= V. M. Jones =

Victoria (Vicky) Mary Jones (born 1958) is a children's author.

==Life and career==
Jones was born on 23 August 1958 in Luanshya, Zambia (then the Federation of Rhodesia and Nyasaland).

She completed a BA in English, Archaeology and Social Anthropology at the University of Cape Town. Jones moved to Christchurch, New Zealand, in 1997 with her husband and two sons, and has written all her books there.

== Books ==
- Buddy (2002)
She wrote her first book, 'Buddy', about a boy named Josh Cranford. Josh loves sport and is absolutely determined to win the Energex Iron Kid Triathlon, but due to his twin buddy nearly drowning he has aquaphobia. The book 'Buddy' won the junior fiction section and the Best First Book Award for the 2003 New Zealand Post Book Awards for Children and Young Adults. It was also shortlisted for the 2003 LIANZA Esther Glen Medal.

- Juggling With Mandarins;Out of Reach (2003)
Her second book tells the story of a pivotal time in the life of a young boy who is called Phil, a.k.a. Pip. Pip feels he is being called on to fulfil sporting ambitions his father can no longer achieve. He is also struggling with changing feelings for the girl who is his friend next door, when she goes out with his enemy. As well as learning to juggle mandarins, he learns how to juggle new feelings and relationships throughout this book as he learns to climb, a passionate goal.

- Serpents of Arakesh (2003)
In the same year, 'Serpents of Arakesh', the first of the Karazan Quartet was released. It follows an orphan named Adam Equinox who was abandoned on the doorstep of Highgate, an orphanage run by the cruel Miss Pilcher. He enters a competition on the back of a bookmark and wins the chance to visit Q, the creator of a computer game called Quest to Karazan. He is transported through a computer in to the fantasy world of Karazan to find the potion of healing to heal Q's daughter Hannah, who is suffering from a rare and potentially fatal form of cancer.

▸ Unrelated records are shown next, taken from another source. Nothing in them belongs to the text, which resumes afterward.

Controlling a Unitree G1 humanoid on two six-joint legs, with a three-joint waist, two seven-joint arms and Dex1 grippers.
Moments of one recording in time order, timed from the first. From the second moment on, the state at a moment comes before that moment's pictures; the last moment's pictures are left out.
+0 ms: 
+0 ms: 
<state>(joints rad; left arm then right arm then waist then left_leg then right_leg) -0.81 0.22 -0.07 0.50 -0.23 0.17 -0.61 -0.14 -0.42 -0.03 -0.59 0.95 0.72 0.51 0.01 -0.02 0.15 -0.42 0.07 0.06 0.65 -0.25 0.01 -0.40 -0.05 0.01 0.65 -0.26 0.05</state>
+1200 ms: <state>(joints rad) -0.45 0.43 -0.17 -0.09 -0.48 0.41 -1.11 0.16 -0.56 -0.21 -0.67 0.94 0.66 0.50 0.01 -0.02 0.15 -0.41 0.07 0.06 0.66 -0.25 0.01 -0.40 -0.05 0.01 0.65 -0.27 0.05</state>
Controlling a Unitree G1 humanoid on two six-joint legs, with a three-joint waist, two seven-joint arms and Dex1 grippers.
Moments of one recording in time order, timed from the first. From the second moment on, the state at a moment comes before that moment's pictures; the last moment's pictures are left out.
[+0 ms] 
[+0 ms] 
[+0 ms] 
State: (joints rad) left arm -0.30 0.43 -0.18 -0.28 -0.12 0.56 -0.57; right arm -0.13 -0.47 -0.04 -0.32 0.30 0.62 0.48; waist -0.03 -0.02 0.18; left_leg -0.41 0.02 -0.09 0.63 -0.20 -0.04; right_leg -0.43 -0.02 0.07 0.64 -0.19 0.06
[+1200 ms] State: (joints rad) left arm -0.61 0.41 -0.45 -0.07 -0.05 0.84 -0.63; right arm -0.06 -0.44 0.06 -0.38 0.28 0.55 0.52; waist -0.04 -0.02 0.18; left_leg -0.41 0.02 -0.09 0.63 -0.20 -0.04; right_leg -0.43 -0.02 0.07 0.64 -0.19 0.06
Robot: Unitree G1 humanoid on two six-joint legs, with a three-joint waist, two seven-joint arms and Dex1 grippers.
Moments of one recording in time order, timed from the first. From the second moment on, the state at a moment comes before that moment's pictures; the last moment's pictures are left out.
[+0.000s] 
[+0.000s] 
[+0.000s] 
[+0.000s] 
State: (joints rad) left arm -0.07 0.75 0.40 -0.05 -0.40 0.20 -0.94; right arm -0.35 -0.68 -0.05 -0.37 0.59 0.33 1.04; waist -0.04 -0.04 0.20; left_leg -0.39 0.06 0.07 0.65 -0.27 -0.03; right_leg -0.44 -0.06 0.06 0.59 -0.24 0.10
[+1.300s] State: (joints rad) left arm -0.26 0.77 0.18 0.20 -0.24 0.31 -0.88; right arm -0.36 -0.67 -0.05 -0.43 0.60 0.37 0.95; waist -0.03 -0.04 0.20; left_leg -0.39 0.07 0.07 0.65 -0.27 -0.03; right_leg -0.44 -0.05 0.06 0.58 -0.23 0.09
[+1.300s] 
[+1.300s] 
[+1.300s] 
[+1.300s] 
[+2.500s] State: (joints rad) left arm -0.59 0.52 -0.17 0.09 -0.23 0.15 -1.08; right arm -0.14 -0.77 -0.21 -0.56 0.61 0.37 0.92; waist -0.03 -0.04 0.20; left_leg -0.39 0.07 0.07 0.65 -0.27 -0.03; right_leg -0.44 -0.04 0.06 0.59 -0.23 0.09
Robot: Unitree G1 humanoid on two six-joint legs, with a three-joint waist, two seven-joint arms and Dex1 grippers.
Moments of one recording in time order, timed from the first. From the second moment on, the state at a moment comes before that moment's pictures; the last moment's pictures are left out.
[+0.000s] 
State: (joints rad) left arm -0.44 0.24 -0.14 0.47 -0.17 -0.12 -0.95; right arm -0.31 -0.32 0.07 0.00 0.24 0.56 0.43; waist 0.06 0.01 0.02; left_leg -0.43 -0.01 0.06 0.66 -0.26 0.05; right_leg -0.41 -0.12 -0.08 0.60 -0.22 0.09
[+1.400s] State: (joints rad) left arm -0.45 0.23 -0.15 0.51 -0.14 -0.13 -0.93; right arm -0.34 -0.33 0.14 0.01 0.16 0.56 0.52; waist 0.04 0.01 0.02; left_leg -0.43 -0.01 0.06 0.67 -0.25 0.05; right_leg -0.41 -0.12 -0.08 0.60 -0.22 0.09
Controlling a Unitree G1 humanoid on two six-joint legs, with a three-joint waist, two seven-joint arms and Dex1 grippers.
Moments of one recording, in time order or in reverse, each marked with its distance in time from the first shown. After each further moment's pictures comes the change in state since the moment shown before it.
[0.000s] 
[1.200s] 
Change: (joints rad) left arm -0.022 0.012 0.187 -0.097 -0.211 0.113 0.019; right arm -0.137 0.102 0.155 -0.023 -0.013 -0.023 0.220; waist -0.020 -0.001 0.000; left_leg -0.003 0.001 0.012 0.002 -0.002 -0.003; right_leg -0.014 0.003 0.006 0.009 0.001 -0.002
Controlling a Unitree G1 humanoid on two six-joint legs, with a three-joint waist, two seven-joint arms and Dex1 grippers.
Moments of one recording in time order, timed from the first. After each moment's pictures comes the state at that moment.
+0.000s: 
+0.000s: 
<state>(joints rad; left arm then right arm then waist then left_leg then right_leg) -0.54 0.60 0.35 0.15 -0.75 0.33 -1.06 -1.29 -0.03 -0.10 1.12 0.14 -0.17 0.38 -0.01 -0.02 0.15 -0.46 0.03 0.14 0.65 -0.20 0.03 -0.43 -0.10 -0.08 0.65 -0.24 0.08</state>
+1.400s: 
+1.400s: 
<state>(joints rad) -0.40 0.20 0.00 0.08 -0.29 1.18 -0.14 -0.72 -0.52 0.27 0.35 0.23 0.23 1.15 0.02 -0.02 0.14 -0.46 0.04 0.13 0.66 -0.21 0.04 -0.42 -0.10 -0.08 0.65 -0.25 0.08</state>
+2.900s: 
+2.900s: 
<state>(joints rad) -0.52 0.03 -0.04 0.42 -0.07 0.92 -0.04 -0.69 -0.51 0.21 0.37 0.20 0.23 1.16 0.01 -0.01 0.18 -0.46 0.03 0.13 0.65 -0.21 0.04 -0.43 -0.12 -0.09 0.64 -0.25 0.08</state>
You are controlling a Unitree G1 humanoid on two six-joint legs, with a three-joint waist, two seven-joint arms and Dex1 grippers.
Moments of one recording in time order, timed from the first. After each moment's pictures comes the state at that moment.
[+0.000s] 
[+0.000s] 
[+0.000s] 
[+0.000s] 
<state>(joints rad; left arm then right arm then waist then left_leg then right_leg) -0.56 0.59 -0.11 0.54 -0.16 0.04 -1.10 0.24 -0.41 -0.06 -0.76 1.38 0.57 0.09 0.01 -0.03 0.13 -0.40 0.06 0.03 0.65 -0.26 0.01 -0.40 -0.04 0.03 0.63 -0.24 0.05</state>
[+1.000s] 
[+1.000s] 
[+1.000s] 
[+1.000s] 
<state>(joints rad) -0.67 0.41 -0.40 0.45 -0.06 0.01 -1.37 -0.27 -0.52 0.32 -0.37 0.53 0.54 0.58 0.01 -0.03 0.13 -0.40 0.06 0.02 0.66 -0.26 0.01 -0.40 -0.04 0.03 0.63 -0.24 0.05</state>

- Beyond the Shroud (2004)
Hannah goes to Karazan to rescue her cat Tiger Lily, but forgets to take a computer with her so she can't get back. Adam and his friends have to go bring her back.

- Prince of the Wind (2004)
They go to Karazan to prevent conflict between the two worlds of earth and Karazan by finding the Prince of the Wind.

- Quest for the Sun (2005)
Adam and his friends must work together to finally overthrow King Karazeel.

- Shooting the Moon (2006)
The sequel to Juggling with Mandarins. Pip is beginning to shine in the family but his brother, Nick is slowly being drawn into the world of drugs.